• [What is required]:
Line by line, transcribe the listing below without omission.

• [Data for review]:
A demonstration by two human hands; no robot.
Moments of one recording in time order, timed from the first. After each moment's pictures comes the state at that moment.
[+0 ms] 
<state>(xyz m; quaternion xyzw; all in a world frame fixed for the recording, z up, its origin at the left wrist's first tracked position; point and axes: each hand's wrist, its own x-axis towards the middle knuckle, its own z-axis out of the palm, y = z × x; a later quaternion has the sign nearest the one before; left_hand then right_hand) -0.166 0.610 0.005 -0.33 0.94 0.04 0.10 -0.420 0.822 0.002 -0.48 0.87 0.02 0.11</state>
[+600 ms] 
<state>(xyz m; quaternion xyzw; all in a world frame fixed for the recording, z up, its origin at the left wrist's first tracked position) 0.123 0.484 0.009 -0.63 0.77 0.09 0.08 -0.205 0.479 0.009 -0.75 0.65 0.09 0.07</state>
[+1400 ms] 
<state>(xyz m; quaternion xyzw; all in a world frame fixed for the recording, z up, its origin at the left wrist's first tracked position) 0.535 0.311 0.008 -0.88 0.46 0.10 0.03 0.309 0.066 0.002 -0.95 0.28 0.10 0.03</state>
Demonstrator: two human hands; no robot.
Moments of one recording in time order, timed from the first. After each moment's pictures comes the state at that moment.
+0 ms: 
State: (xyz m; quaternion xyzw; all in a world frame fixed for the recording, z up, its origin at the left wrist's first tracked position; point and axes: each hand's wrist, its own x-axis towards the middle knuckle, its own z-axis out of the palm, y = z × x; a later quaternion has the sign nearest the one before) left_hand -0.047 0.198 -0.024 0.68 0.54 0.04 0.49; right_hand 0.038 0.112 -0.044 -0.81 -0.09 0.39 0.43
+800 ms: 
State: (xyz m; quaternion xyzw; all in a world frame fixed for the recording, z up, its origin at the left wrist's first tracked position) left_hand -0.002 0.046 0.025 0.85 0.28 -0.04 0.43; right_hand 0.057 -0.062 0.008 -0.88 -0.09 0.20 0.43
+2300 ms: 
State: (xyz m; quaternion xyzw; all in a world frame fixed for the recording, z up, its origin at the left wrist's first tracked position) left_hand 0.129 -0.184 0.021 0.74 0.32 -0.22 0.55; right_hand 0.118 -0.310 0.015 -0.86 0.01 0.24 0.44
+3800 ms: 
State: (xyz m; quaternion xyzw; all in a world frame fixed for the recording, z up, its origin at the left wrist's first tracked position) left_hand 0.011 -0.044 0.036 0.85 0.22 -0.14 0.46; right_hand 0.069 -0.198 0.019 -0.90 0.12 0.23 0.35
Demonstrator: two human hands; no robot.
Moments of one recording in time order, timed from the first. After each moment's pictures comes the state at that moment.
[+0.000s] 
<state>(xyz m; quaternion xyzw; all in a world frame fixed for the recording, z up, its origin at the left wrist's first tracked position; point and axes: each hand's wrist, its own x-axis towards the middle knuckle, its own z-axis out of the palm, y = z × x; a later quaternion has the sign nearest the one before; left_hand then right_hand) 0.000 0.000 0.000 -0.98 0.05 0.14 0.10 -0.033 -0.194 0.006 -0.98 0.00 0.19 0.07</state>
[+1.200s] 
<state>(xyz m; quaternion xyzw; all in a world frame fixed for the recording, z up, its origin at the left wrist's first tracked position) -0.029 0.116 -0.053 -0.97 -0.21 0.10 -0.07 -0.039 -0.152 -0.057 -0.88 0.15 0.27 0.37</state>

• [Exercise output]:
A demonstration by two human hands; no robot.
Moments of one recording in time order, timed from the first. After each moment's pictures comes the state at that moment.
[+0 ms] 
<state>(xyz m; quaternion xyzw; all in a world frame fixed for the recording, z up, its origin at the left wrist's first tracked position; point and axes: each hand's wrist, its own x-axis towards the middle knuckle, its own z-axis out of the palm, y = z × x; a later quaternion has the sign nearest the one before; left_hand then right_hand) -0.166 0.610 0.005 -0.33 0.94 0.04 0.10 -0.420 0.822 0.002 -0.48 0.87 0.02 0.11</state>
[+600 ms] 
<state>(xyz m; quaternion xyzw; all in a world frame fixed for the recording, z up, its origin at the left wrist's first tracked position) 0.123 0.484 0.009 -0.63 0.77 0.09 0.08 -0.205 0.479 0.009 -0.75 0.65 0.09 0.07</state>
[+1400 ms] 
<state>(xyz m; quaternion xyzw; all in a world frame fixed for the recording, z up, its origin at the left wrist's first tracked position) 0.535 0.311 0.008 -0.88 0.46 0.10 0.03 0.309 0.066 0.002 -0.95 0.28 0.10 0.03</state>
Demonstrator: two human hands; no robot.
Moments of one recording in time order, timed from the first. After each moment's pictures comes the state at that moment.
+0 ms: 
State: (xyz m; quaternion xyzw; all in a world frame fixed for the recording, z up, its origin at the left wrist's first tracked position; point and axes: each hand's wrist, its own x-axis towards the middle knuckle, its own z-axis out of the palm, y = z × x; a later quaternion has the sign nearest the one before) left_hand -0.047 0.198 -0.024 0.68 0.54 0.04 0.49; right_hand 0.038 0.112 -0.044 -0.81 -0.09 0.39 0.43
+800 ms: 
State: (xyz m; quaternion xyzw; all in a world frame fixed for the recording, z up, its origin at the left wrist's first tracked position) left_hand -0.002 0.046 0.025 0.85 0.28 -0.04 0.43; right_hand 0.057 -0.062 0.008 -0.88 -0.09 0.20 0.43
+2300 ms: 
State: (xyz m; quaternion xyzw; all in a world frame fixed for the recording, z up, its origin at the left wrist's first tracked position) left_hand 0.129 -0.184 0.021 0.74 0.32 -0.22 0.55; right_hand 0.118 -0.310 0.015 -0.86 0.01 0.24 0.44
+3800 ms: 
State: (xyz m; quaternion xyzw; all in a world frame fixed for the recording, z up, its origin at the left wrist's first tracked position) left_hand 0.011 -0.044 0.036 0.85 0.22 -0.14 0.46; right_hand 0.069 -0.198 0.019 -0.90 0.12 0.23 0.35
Demonstrator: two human hands; no robot.
Moments of one recording in time order, timed from the first. After each moment's pictures comes the state at that moment.
[+0.000s] 
<state>(xyz m; quaternion xyzw; all in a world frame fixed for the recording, z up, its origin at the left wrist's first tracked position; point and axes: each hand's wrist, its own x-axis towards the middle knuckle, its own z-axis out of the palm, y = z × x; a later quaternion has the sign nearest the one before; left_hand then right_hand) 0.000 0.000 0.000 -0.98 0.05 0.14 0.10 -0.033 -0.194 0.006 -0.98 0.00 0.19 0.07</state>
[+1.200s] 
<state>(xyz m; quaternion xyzw; all in a world frame fixed for the recording, z up, its origin at the left wrist's first tracked position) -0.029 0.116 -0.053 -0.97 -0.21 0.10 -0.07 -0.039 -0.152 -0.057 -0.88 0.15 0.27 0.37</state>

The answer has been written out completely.